Elster has one of the most extensive installed revenue measurement bases in the world, with more than 200 million metering devices deployed over the course of the last 10 years. It sells its products and services in more than 130 countries across electricity, gas, water and multi-utility applications for residential, commercial and industrial, and transmission and distribution applications.

 

For more information about Elster, please visit www.elster.com and follow us on Twitter at www.elster.com/twitter .

 

Additional Information

 

This announcement is neither an offer to purchase nor a solicitation of an offer to sell securities. The offer to purchase ordinary shares of Elster or American Depositary Shares of Elster will only be made pursuant to the offer to purchase, the letters of transmittal and related documents which were filed with the Securities and Exchange Commission (“SEC”) on July 9, 2012 (along with any subsequent amendments).
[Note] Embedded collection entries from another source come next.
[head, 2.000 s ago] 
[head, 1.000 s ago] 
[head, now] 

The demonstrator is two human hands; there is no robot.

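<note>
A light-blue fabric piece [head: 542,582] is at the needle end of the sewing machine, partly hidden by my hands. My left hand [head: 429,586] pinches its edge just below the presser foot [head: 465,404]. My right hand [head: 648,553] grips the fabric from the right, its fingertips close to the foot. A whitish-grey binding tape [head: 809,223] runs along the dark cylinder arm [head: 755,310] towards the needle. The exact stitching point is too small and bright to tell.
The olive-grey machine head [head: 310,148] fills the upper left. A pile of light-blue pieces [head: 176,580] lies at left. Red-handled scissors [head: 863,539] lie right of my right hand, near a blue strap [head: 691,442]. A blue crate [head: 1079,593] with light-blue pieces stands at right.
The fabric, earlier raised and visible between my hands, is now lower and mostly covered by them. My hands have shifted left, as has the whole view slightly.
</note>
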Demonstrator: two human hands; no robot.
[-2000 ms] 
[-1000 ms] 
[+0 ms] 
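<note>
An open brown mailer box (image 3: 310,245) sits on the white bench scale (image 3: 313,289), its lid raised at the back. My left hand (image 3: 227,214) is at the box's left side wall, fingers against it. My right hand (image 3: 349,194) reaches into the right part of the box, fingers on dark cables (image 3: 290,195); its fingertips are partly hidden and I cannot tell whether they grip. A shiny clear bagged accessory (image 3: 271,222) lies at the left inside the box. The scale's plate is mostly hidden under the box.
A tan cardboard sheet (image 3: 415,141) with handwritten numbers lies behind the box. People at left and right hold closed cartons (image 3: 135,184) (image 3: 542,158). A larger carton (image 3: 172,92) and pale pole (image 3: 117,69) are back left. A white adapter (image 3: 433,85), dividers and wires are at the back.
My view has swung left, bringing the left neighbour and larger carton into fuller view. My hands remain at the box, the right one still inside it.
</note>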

Elster security holders are strongly advised to read both the tender offer statement and the solicitation/recommendation statement that was filed by Elster on July 9, 2012 (along with any subsequent amendments) regarding the tender offer as they contain important information. Elster security holders may obtain free copies of these statements and other documents filed with respect to the tender offer at the SEC’s website at www.sec.gov. In addition, copies of the tender offer statement and related materials may be obtained for free by directing such requests to the information agent for the tender offer. The solicitation/recommendation statement and related documents may be obtained by directing such requests to Elster, Attention: Investor Relations, 208 S. Rogers Lane, Raleigh, NC 27610, +1 919 250 5595.

 
 

 

Forward-Looking Statements

 

This release contains forward-looking statements with respect to certain of Elster's current expectations and projections about future events. Actual events or results may differ materially from those described in this release due to a number of risks and uncertainties. These potential risks and uncertainties include, among others, the outcome of certain court processes required to effectuate the appointments described herein. Elster is not obligated to update these forward-looking statements to reflect events or circumstances after the date of this document. Readers are cautioned not to place undue reliance on these forward-looking statements, which speak only as of their dates.